The Oppression Olympics

China sees the upcoming Olympics as a grand pageant to show off their sophstication and power to the world. The government has stage managed the public sphere in pursuit of a gleaming image, but behind the scenes the government has become increasingly authoritarian. One expert thinks that while the Olympics will be a success in the eyes of Chinese citizens, there's a good chance they're going to embarass themselves when a crackdown is caught on tape.

‘For years we couldn’t wait for the Olympics to start. Now we can’t wait for them to be over.’ That is how a Chinese friend described the horrible limbo in Beijing as a control-freak state tries to anticipate and eliminate any possible challenges to its glorious coming-out party on the 8th of the 8th, 2008. It is clear to any visitor to the Chinese capital that while China hopes to clean up the medals tables, the sporting contest is at best a sideshow to the real Olympic competition — the battle to define how China is seen by its citizens and the world outside.

The outside world tends to talk about how revolutionary economic reforms have gone hand in hand with political stagnation. But the Olympics shows that China has modernised its politics as much as its economy — just not in the direction of liberal democracy. The state has largely withdrawn from people’s everyday lives, giving Chinese citizens unprecedented freedoms to consume and organise their professional and personal development. But this growing freedom in the personal realm has been matched with an increasingly sophisticated control of the public sphere. In the 1980s, many Chinese intellectuals supported multi-party elections and the separation of the party from the government. But since Tiananmen, political reform has taken on a new meaning. While there are still prominent thinkers — such as the political scientist Yu Keping — who believe in the country’s incremental embrace of democracy, many modern intellectuals argue that China would be better to avoid elections altogether and instead focus on introducing the rule of law while making the one-party state more responsive. The last few years have seen the party use opinion polls, focus groups and public consultations to put the one-party state in touch with public opinion. What is emerging is not Western-style democracy, but a high-tech model of ‘deliberative dictatorship’ that has increased the legitimacy of the one-party state, and lessened calls for genuine democracy.
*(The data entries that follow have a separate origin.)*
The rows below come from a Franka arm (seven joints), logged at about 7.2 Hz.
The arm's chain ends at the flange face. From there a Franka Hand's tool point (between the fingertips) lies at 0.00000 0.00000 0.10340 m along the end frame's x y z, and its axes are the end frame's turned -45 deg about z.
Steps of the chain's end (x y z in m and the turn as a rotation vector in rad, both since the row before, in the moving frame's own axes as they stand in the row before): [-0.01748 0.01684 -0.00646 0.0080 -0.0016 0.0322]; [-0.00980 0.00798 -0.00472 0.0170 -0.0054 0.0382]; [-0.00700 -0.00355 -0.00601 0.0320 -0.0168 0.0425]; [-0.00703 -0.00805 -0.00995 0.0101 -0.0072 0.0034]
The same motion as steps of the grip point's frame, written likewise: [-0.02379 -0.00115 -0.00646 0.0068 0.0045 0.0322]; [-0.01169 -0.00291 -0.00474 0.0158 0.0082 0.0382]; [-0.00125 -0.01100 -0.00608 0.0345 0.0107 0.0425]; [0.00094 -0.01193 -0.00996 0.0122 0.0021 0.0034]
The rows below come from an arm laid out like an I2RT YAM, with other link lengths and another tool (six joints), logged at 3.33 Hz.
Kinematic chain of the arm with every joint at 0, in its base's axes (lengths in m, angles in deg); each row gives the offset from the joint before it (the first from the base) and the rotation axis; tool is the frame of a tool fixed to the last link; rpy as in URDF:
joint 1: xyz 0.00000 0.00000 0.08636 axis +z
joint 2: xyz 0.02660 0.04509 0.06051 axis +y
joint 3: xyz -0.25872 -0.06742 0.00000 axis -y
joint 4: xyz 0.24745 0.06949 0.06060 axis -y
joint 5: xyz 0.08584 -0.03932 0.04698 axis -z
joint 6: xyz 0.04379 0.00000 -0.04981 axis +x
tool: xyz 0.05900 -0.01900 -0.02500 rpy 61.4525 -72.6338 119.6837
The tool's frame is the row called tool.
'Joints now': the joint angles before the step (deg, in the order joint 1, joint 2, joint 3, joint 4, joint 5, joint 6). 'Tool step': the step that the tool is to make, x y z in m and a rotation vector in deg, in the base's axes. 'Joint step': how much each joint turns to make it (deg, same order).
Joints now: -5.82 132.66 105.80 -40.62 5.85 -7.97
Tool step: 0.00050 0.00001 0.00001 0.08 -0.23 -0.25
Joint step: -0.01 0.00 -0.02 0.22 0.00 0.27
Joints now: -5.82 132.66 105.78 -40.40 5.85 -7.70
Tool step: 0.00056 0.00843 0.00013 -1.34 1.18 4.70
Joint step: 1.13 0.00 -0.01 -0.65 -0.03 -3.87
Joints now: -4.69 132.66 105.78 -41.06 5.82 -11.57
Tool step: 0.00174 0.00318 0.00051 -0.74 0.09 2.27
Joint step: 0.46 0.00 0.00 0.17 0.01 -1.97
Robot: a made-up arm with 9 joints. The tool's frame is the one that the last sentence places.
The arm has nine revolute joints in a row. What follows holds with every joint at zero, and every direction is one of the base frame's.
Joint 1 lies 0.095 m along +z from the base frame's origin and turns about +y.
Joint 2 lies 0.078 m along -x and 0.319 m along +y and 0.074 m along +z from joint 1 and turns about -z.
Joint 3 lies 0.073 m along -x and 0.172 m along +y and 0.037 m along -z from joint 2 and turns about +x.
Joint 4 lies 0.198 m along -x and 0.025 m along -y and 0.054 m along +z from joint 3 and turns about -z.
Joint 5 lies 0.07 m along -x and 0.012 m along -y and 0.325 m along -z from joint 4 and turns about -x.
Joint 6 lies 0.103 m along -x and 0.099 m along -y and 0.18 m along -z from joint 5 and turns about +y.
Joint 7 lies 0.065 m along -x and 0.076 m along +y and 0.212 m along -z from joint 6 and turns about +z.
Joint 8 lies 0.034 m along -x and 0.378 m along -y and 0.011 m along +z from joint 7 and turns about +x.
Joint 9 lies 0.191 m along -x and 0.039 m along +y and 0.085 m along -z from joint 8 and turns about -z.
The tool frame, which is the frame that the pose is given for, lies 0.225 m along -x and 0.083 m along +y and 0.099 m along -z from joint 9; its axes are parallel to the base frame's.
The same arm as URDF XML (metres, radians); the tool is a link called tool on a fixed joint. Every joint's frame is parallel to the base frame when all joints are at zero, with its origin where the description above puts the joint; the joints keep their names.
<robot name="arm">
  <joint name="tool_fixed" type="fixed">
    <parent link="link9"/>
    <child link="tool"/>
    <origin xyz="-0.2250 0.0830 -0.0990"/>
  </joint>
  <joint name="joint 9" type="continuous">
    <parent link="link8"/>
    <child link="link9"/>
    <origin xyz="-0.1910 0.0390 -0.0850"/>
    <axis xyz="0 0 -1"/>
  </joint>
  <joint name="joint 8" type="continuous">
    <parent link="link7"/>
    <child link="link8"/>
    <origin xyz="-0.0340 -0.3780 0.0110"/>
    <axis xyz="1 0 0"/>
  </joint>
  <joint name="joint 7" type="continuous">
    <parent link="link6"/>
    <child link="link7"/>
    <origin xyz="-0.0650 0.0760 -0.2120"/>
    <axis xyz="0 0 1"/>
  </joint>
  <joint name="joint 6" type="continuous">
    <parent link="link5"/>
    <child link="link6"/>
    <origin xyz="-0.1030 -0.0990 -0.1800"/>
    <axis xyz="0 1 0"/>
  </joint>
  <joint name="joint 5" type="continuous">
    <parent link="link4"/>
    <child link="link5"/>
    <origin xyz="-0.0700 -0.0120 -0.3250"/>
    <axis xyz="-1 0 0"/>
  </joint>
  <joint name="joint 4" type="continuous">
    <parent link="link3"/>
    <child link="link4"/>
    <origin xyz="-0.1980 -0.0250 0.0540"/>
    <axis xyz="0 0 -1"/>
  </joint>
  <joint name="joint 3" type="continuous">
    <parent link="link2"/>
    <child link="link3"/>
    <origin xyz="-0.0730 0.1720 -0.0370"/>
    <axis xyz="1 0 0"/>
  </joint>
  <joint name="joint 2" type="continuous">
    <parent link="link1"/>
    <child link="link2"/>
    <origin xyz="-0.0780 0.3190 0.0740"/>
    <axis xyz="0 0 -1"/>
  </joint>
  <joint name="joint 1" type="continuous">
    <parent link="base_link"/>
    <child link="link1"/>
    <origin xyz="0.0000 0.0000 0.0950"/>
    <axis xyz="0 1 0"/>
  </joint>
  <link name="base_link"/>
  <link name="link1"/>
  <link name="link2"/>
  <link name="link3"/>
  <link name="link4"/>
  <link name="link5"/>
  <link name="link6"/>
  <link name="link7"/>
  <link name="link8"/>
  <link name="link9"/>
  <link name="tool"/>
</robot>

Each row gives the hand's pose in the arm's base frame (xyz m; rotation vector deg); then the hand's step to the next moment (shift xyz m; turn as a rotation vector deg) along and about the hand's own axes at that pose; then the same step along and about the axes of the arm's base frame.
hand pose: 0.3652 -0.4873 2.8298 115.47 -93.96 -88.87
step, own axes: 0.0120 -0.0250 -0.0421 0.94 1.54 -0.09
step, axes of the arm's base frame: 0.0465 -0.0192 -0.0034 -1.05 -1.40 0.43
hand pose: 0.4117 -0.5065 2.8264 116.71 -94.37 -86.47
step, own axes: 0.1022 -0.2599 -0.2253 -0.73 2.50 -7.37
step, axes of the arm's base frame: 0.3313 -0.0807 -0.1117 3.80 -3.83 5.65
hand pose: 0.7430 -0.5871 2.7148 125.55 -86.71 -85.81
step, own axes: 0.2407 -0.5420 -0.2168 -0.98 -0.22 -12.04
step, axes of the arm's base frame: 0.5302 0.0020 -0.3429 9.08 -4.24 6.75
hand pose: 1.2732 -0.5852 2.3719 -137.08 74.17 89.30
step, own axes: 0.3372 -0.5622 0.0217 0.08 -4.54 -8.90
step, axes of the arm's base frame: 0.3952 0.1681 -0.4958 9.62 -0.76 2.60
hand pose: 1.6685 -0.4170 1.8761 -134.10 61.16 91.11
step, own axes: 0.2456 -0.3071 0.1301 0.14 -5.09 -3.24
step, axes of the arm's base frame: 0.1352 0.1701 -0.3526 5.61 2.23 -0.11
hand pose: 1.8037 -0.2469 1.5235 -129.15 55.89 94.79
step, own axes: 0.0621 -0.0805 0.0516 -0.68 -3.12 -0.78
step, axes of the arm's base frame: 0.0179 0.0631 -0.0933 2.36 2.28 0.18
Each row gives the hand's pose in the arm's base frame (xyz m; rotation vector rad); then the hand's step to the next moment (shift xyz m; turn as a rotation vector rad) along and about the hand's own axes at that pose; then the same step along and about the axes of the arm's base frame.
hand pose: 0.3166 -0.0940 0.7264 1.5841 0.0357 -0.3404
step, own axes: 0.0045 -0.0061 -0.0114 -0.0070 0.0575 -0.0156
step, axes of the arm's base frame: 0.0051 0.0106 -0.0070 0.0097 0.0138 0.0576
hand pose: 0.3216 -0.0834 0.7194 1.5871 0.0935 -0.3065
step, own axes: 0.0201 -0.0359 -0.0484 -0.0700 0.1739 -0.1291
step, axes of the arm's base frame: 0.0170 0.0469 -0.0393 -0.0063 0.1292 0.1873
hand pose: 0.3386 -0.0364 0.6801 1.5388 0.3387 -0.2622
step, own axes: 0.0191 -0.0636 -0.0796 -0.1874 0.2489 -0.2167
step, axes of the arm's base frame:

But though the Olympics will strengthen the Beijing government’s standing at home, it is likely to weaken it abroad. Maybe the big story of the 2008 Olympics will not be of Beijing’s ‘Big Brother’ watching its citizens, but rather the story of thousands of journalists and fans watching Big Brother, and recording its every move on mobile phones, cameras and blog-posts. In an interesting new book, Owning the Olympics: Narratives of the New China, the academics Monroe Price and Daniel Dayan claim that the development of new technologies such as digital cameras and the internet site YouTube could turn the surveillance society against itself. In the past, we have defined surveillance as the powerful monitoring the powerless; the use of information technology by state institutions to monitor individuals. But increasingly, the availability of new technology allows individuals to monitor the state institutions themselves. The authors use the phrase ‘sousveillance’ — French for monitoring from below — to capture a new phenomenon where the powerful can be filmed and held to account for their actions in the court of public opinion. Sousveillance famously made an appearance with the beating of Rodney King in Los Angeles, the hanging of Saddam Hussein in 2006 and the protests in Burma in 2007. But the Beijing Olympics could take this to an industrial scale. The Beijing authorities could see all their painstaking attempts to show a kinder, gentler image to the world overturned by some rogue footage of an overzealous security official responding to protesters captured on a mobile phone or digital camera.